AGENTS.md — the contract: what kind of app this is, what the architecture commitments are, what to never touch
HEARTBEAT.md — recent decision log; updated by the agent every few turns
TOOLS.md — what tools the agent has access to (rendered into prompt)
SOUL.md / IDENTITY.md — the agent's named persona for this app (different agent per app)

These are real files in the workspace. They survive deploys, they survive container restarts, they survive the user logging out and back in months later. They're the agent's memory of itself.

What this is good for: "remember not to use yarn, the user prefers pnpm", "remember the auth flow you set up last week".

What this is not: infallible. The agent can lie to itself in these files, or write notes that age poorly. We treat them as advisory, not authoritative.

4. The AI provider's context window (ephemeral, per-call)
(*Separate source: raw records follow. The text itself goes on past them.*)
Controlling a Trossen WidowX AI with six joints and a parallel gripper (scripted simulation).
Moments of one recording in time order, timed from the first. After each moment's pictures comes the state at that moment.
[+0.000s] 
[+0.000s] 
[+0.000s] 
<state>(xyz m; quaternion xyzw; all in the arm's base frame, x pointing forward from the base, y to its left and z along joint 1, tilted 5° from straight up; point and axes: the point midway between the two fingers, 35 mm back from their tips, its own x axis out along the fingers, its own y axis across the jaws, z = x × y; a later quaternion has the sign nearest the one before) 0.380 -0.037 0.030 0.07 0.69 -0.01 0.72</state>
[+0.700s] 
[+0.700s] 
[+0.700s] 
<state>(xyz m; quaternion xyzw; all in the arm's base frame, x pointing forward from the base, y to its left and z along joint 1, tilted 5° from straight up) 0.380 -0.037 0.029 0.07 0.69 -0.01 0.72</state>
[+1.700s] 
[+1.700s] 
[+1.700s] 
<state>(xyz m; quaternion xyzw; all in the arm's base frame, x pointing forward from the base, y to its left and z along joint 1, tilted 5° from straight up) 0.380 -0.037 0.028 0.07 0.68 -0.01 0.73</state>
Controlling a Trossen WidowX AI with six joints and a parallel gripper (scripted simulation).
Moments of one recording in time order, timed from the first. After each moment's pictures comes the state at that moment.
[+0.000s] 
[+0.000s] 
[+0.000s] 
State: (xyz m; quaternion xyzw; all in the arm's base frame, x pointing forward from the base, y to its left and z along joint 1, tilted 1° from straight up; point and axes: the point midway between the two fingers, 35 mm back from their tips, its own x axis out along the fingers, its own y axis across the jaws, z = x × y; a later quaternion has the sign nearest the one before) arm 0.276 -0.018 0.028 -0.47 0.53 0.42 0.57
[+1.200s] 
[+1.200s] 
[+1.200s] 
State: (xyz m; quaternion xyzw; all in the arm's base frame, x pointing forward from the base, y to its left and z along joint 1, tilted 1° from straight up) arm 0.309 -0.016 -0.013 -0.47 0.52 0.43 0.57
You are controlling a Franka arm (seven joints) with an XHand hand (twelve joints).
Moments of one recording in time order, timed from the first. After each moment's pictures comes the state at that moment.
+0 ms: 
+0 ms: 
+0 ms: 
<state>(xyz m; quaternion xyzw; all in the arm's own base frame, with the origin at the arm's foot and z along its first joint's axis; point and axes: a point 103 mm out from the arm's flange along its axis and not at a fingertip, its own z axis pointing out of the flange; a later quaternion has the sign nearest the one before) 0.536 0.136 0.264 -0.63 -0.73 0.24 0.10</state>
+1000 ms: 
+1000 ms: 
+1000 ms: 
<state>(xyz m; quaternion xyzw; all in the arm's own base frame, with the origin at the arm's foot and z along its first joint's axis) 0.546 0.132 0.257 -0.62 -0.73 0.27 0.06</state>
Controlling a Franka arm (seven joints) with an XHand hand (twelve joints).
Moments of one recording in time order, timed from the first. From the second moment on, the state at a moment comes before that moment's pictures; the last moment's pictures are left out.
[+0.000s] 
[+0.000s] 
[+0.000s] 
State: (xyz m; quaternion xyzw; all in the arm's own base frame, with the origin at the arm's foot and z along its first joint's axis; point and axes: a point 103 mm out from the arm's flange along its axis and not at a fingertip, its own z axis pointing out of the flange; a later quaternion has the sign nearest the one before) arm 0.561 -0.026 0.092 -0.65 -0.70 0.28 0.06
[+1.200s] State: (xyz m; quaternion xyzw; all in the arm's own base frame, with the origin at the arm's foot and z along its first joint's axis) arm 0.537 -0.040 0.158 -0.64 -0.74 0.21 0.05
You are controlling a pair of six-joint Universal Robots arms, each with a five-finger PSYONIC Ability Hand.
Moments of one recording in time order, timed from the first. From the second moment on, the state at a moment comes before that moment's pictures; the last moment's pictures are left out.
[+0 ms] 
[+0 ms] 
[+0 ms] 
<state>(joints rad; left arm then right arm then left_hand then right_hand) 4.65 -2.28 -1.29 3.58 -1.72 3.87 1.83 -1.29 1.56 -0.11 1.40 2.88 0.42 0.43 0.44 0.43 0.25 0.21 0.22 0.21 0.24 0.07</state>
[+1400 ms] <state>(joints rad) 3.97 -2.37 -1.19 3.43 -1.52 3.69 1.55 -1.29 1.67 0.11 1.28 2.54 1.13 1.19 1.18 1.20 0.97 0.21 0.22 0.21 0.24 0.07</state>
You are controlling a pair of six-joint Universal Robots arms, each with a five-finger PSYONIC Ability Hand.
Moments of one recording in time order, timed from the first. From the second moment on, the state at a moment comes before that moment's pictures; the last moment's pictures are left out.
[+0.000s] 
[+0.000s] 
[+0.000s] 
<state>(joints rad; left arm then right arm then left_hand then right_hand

This is the only memory that's actually scoped to a single API call. Anthropic / OpenAI / OpenRouter give the model a context window — 200K tokens for Claude Sonnet, 128K+ for GPT-5. Inside that window, the agent has everything it needs for the current turn:

System prompt (instructions + persona)
Recent chat history (the durable Postgres rows, replayed into the window)
Read files (the workspace files the agent decided to look at)
Tool results from this turn

That window resets on every call. There's no "memory" inside it — just whatever we put there.

This is the layer that's most often confused with "persistent memory." It isn't. The other three layers are what make persistence possible by reconstructing the window on each call.

What we deliberately let the agent forget

Persistence is a knife with two edges. Some things should not persist:

Half-formed reasoning. If the agent went down a wrong path and the user redirected it ("no, don't do that"), we don't want the wrong path to keep showing up in future prompts. Chat history captures the redirect; the bad reasoning gets diluted by everything that comes after.
One-off API responses. Tool call results (the actual JSON from a fetch, the contents of a ls -la) live in the context window for the turn and then get summarized into a one-line note in HEARTBEAT.md rather than retained verbatim. Persisting them all would blow up the workspace.
Secrets. API keys the user pasted, tokens, credentials. These never get written to disk by the agent. The encryption boundary is enforced at write time.
User regret. If the user says "actually delete that file" or "undo that commit", we let them. Persistence shouldn't be a roach motel.

The principle: persist what helps the agent be coherent across time, forget what wastes context window or creates risk.

How this fails

A few honest ways persistence breaks in practice:

Workspace ownership drift. EFS / NFSv4 + container UID mismatches caused some files to become nobody:nobody-owned, which the agent then couldn't overwrite. We solved this with an EFS Access Point that forces UID 989, but it was a real bug.
Note rot. Agent-side notes (AGENTS.md, HEARTBEAT.md) can become stale if the code changes underneath them. We have a periodic sweep that re-asks the agent to audit its own notes, but it's imperfect.
Chat history bloat. A user with 2,000 messages in one app has a lot of context to replay. We only inject the last ~50 by default, summarize older content into the system prompt, and rely on the workspace + notes for older state.

What this enables

When all four layers are working, the agent behavior you get is:

Open the iOS app a week later → "where did we leave off?" → agent has the answer
Push a commit from Cursor on your Mac → next iPhone agent session knows about it
Tell the agent on Monday "we're using pnpm for this project" → on Friday it's still using pnpm
Crash a container → restart from the same EFS workspace, no loss

That's what "persistent agent" should mean. Not just "longer chat window."

If you want to see the layered model in action, start a project and come back to it a week later. Watch the agent re-orient itself. The persistence isn't a feature; it's the substrate the agent stands on.